SPECIFIC INACTIVATION OF PEPSIN BY A DIAZO KETONE

Abstract

The diazo ketone L-l-diazo-4-phenyl-3-tosylamidobutanone (L-DPTB), in the presence of cupric ion, rapidly inactivates crystalline swine pepsin at pH 5.3 with parallel loss of enzymic activity toward hemoglobin and the synthetic substrate benzyloxy-carbonyl-L-histidyl-L-phenylalanyl-L-tryptophan ethyl ester. Complete inactivation is accompanied by the incorporation of one L-phenylalanyl residue (from the reagent) per pepsin molecule. Under comparable experimental conditions, L-DPTB does not react appreciably with pepsinogen or with alkali-denatured pepsin, indicating that the reagent specifically affects a group that is essential for the catalytic action of the enzyme.
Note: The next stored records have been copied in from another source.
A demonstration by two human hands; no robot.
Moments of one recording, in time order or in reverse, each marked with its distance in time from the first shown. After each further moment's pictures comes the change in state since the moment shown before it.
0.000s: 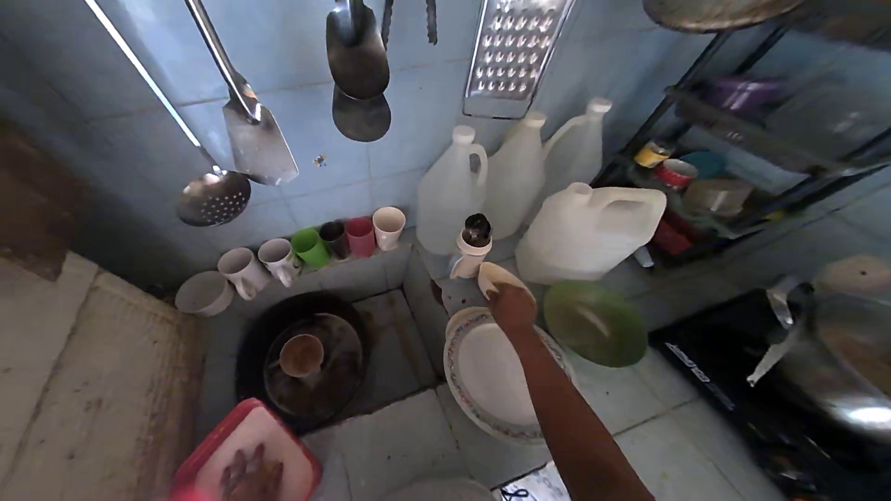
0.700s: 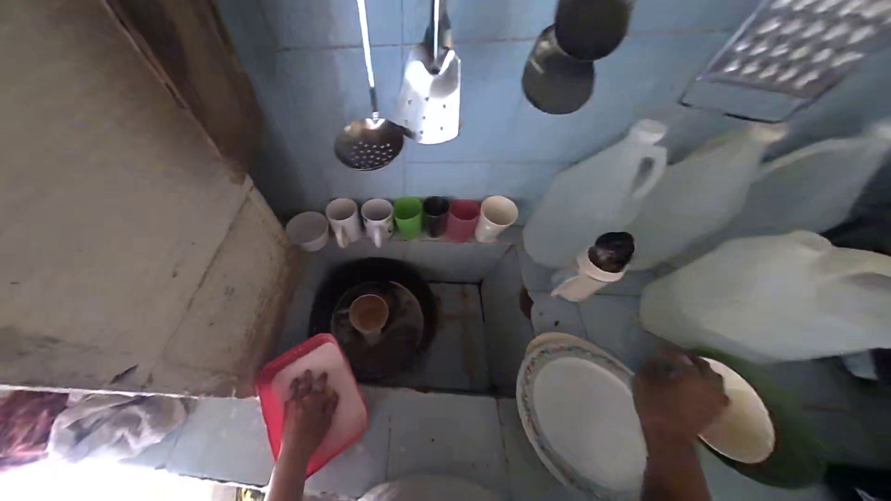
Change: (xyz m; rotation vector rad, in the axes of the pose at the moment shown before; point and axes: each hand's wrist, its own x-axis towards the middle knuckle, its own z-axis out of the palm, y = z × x) left_hand 0.003 0.013 -0.011 -0.061 -0.015 -0.102; right_hand -0.040 0.057 0.003 0.085 0.406 -0.239
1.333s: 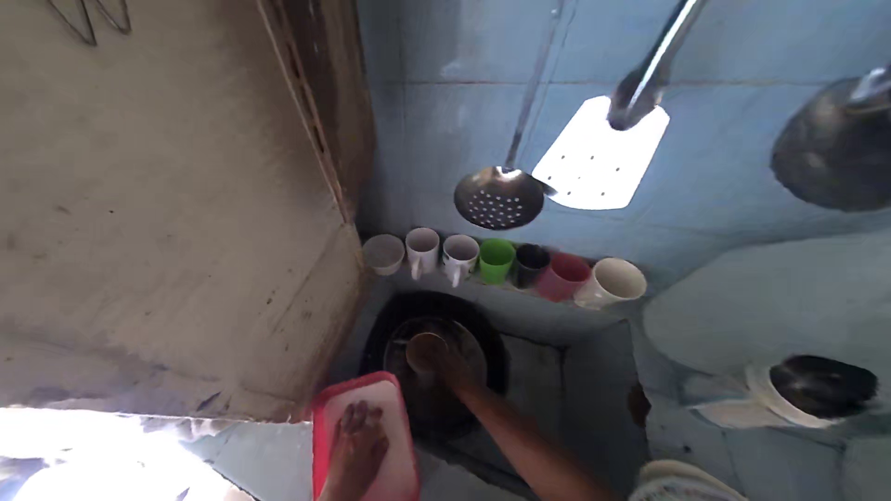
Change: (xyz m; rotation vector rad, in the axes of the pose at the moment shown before) left_hand 0.014 0.008 -0.012 -0.112 -0.091 -0.091; right_hand -0.055 -0.319 0.239 0.090 -1.175 -0.601
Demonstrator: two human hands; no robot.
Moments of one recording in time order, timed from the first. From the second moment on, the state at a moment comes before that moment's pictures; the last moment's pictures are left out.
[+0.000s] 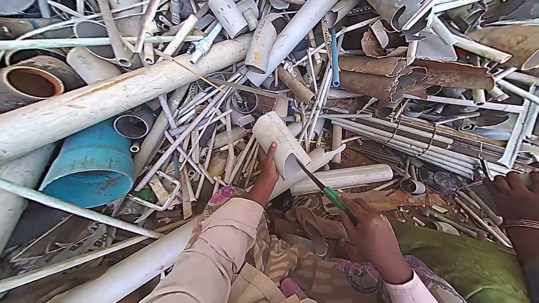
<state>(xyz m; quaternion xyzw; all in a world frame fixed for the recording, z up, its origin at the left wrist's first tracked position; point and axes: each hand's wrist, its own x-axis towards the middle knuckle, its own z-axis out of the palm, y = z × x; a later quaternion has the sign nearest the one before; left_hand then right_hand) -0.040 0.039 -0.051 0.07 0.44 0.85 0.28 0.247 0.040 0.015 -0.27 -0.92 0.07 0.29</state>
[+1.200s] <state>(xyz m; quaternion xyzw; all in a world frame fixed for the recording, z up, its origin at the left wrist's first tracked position) -0.047 0.038 -0.046 0.00 0.46 0.87 0.20 0.235 0.026 0.006 -0.27 -0.93 0.01 0.24</state>
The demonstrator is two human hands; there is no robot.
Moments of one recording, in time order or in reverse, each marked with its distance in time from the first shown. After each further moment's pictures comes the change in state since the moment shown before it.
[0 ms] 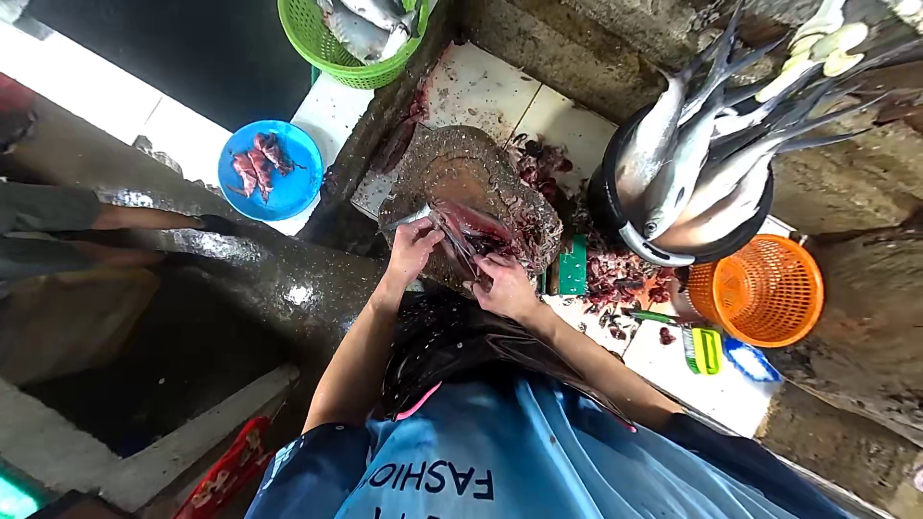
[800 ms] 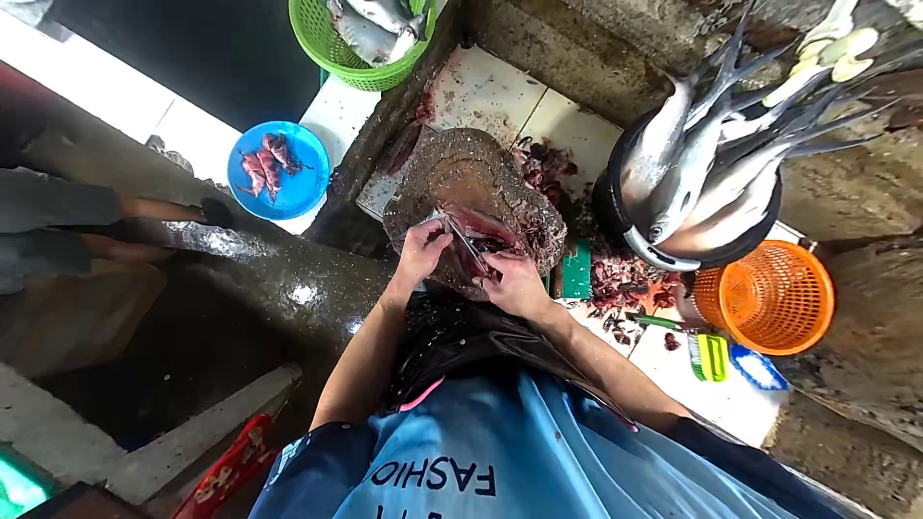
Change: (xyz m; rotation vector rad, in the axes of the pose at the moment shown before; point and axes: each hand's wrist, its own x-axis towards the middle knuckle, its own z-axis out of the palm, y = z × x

The D-isomer of the diazo ketone reacts with pepsin much more slowly than does the L-form. The inactivation of pepsin by the isomeric forms of DPTB is compared with the effect of L- and D-forms of diazoacetylphenylalanine ethyl ester, which in the presence of cupric ion rapidly inactivate pepsin but do not appear to exhibit the stereochemical discrimination found with the diazo ketone.